Goal of the exercise —
Transcribe only the lines of the listing below from the one holding "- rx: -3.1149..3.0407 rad" through the one holding "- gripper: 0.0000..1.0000", inclusive, without any change.

Excerpted data —
________

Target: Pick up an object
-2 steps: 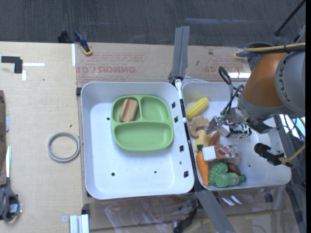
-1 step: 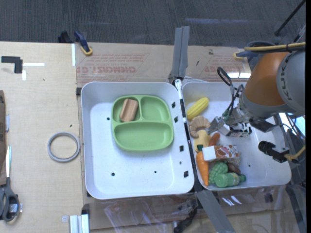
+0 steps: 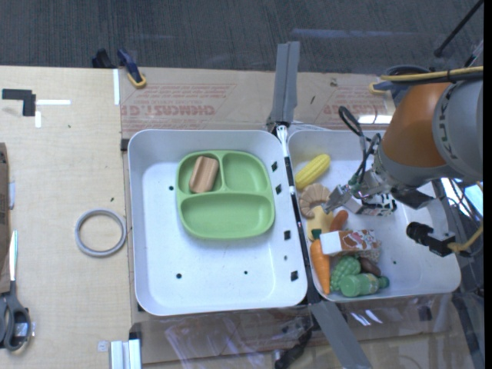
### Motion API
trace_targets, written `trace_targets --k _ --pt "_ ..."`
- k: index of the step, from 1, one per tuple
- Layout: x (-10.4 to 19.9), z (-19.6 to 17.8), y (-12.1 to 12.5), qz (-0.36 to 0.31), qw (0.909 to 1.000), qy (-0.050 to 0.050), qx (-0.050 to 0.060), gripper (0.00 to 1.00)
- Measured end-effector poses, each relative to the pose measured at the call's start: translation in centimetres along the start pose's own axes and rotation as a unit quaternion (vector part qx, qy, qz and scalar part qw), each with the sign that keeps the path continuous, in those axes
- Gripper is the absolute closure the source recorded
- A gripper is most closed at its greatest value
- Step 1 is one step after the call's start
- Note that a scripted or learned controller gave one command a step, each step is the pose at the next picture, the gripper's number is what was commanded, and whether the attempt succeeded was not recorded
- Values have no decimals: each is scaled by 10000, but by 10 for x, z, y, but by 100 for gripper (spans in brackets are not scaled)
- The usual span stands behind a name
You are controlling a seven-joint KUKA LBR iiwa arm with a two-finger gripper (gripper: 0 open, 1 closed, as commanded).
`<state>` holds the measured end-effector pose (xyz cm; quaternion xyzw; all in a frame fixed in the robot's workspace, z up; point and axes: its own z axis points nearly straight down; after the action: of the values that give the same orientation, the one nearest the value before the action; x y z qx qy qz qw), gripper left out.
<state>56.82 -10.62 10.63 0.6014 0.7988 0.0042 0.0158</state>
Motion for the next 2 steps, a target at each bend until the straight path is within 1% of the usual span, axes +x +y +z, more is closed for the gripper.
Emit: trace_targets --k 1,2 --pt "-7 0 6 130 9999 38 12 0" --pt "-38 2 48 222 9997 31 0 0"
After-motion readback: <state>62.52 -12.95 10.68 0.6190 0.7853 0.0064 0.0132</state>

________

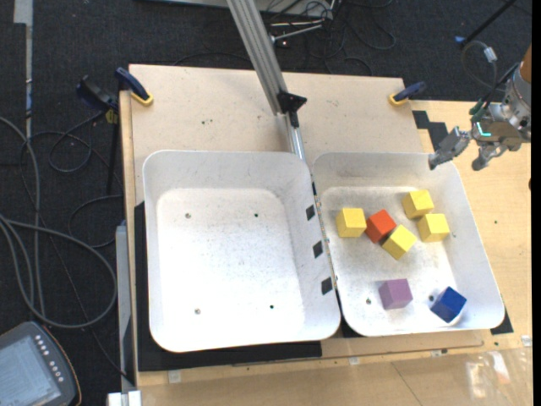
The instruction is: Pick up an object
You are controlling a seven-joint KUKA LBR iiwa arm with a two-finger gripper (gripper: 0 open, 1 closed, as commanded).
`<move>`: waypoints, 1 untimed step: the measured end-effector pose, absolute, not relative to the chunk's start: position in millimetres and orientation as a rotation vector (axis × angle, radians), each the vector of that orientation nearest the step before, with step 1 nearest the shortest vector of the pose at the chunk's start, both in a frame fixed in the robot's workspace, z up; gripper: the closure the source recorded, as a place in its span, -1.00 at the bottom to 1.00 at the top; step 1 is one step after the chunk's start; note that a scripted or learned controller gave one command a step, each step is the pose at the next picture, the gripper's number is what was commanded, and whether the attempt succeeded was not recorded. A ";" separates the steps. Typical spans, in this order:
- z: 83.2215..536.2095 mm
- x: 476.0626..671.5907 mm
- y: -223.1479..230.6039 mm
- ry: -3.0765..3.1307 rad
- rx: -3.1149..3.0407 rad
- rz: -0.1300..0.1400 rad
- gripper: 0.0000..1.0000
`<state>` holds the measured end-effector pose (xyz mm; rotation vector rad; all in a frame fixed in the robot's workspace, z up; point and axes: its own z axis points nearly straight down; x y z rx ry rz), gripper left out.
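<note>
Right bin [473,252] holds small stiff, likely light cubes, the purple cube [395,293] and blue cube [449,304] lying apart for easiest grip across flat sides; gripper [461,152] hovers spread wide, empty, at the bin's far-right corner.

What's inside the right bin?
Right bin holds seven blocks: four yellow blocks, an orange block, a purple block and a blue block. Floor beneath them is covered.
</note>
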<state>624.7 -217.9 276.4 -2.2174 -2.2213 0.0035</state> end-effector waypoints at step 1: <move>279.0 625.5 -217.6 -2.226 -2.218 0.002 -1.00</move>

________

Response to the task —
- rx: -3.1149..3.0407 rad
- rz: -0.1300..0.1400 rad
- gripper: 0.0000..1.0000

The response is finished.